Written By:

12 minute read

Machine LearningMLAIMAE

Posted in Machine Learning
JULY 13, 2019

In the previous post, we saw the various metrics which are used to assess a machine learning model's performance. Among those, the **confusion matrix** is used to evaluate a classification problem's accuracy. On the other hand, **mean squared error** (MSE), and **mean absolute error** (MAE) are used to evaluate the regression problem's accuracy.

F1 score is useful when the size of the positive class is relatively small.

ROC Area Under Curve is useful when we are not concerned about whether the small dataset/class of dataset is positive or not, in contrast to F1 score where the class being positive is important.

In today's post, we will understand what MAE is and explore more about what it means to vary these metrics. In addition to this, we will discuss a few more metrics that will help us decide if the machine learning model would be useful in real-life scenarios or not.

We know that an error basically is the absolute difference between the actual or true values and the values that are predicted. Absolute difference means that if the result has a negative sign, it is ignored.

Hence, **MAE = True values – Predicted values**

MAE takes the **average** of this error from every sample in a dataset and gives the output.

This can be implemented using **sklearn**’s **mean_absolute_error** method:

```
from sklearn.metrics import mean_absolute_error
# predicting home prices in some area
predicted_home_prices = mycity_model.predict(X)
mean_absolute_error(y, predicted_home_prices)
```

But this value might not be the relevant aspect that can be considered while dealing with a real-life situation because the data we use to build the model as well as evaluate it is the same, which means the model has no exposure to real, never-seen-before data. So, it may perform extremely well on seen data but might fail miserably when it encounters real, unseen data.

The concepts of underfitting and overfitting can be pondered over, from here:

** Underfitting:** The scenario when a machine learning model almost exactly matches the training data but performs very poorly when it encounters new data or validation set.

** Overfitting:** The scenario when a machine learning model is unable to capture the important patterns and insights from the data, which results in the model performing poorly on training data itself.

**P.S.** In the upcoming posts, we will understand how to fit the model in the right way using many methods like feature normalization, feature generation and much more.

MSE is calculated by taking the average of the square of the difference between the original and predicted values of the data.

Hence, MSE =

Here `N`

is the total number of observations/rows in the dataset.
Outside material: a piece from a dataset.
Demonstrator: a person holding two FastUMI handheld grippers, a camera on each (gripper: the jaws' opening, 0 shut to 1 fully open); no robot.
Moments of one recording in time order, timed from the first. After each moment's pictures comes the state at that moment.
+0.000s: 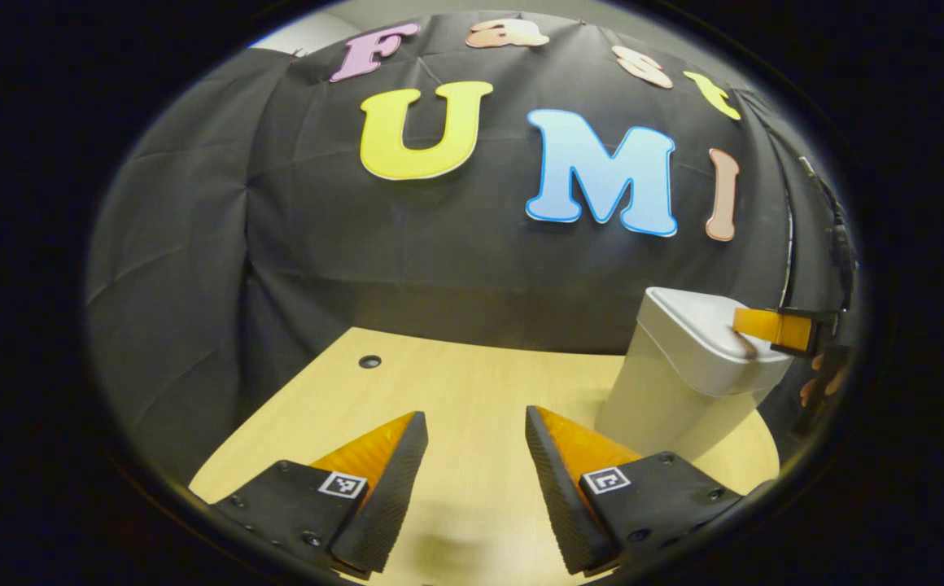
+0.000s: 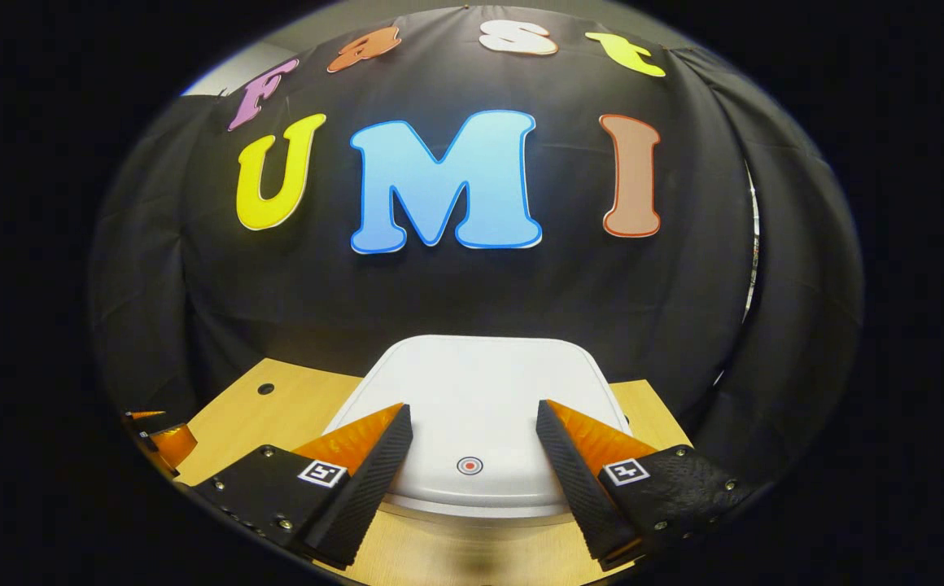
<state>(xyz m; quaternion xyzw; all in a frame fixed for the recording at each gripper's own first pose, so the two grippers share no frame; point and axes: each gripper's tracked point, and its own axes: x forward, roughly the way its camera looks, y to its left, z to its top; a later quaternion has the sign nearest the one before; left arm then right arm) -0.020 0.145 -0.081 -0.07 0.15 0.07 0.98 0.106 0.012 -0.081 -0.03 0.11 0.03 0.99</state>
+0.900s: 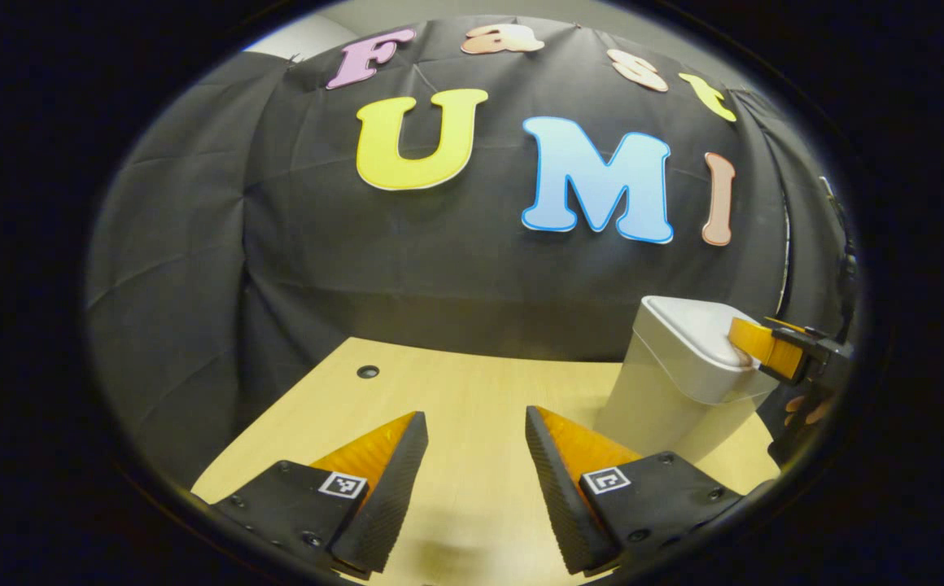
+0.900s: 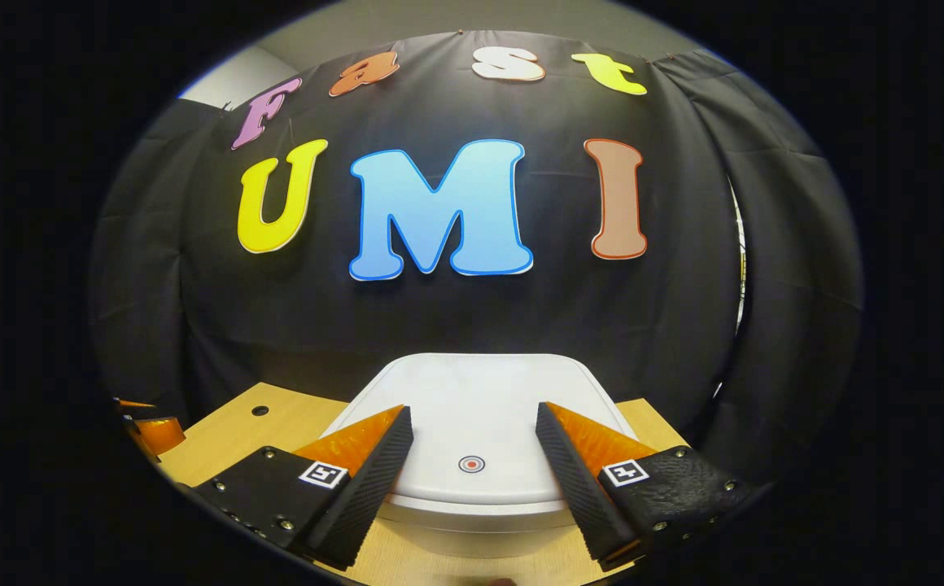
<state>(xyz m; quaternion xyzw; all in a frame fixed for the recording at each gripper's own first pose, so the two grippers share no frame) -0.016 0.147 -0.065 -0.06 0.13 0.06 0.99 0.107 0.012 -0.082 -0.02 0.05 0.02 1.00</state>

The `sigma`

symbol denotes that the difference between actual and predicted values taken on every `i`

value ranging from **1 to n**.

This can be implemented using **sklearn**'s `mean_squared_error`

method:

```
from sklearn.metrics import mean_squared_error
actual_values = [3, -0.5, 2, 7]
predicted_values = [2.5, 0.0, 2, 8]
mean_squared_error(actual_values, predicted_values)
```

In most of the regression problems, mean squared error is used to determine the model's performance.
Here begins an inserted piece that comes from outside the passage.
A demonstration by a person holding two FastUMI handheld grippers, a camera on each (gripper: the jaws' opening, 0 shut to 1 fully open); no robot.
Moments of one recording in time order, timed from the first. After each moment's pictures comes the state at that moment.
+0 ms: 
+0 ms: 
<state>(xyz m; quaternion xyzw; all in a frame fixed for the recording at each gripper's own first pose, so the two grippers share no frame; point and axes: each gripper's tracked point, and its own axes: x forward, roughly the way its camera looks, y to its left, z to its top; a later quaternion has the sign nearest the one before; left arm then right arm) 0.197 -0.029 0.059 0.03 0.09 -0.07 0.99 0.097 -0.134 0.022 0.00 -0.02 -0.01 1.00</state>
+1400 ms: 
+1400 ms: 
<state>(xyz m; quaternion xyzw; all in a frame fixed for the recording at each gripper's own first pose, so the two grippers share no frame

RMSE is the standard deviation of the errors which occur when a prediction is made on a dataset. This is the same as MSE (Mean Squared Error) but the root of the value is considered while determining the accuracy of the model.

```
from sklearn.metrics import mean_squared_error
from math import sqrt
actual_values = [3, -0.5, 2, 7]
predicted_values = [2.5, 0.0, 2, 8]
mean_squared_error(actual_values, predicted_values)
# taking root of mean squared error
root_mean_squared_error = sqrt(mean_squared_error)
```

It is also known as the **coefficient of determination**. This metric gives an indication of how good a model fits a given dataset. It indicates how close the regression line (i.e the predicted values plotted) is to the actual data values. The **R squared value lies between 0 and 1** where 0 indicates that this model doesn't fit the given data and 1 indicates that the model fits perfectly to the dataset provided.

```
import numpy as np
X = np.random.randn(100)
y = np.random.randn(60) # y has nothing to do with X whatsoever
from sklearn.linear_model import LinearRegression
from sklearn.cross_validation import cross_val_score
scores = cross_val_score(LinearRegression(), X, y,scoring='r2')
```

**MAE: **It is not very sensitive to outliers in comparison to MSE since it doesn't punish huge errors. It is usually used when the performance is measured on continuous variable data. It gives a linear value, which averages the weighted individual differences equally. The lower the value, better is the model's performance.

**MSE:** It is one of the most commonly used metrics, but least useful when a single bad prediction would ruin the entire model's predicting abilities, i.e when the dataset contains a lot of noise. It is most useful when the dataset contains outliers, or unexpected values (too high or too low values).

**RMSE:** In RMSE, the errors are squared before they are averaged. This basically implies that RMSE assigns a higher weight to larger errors. This indicates that RMSE is much more useful when large errors are present and they drastically affect the model's performance. It avoids taking the absolute value of the error and this trait is useful in many mathematical calculations. In this metric also, lower the value, better is the performance of the model.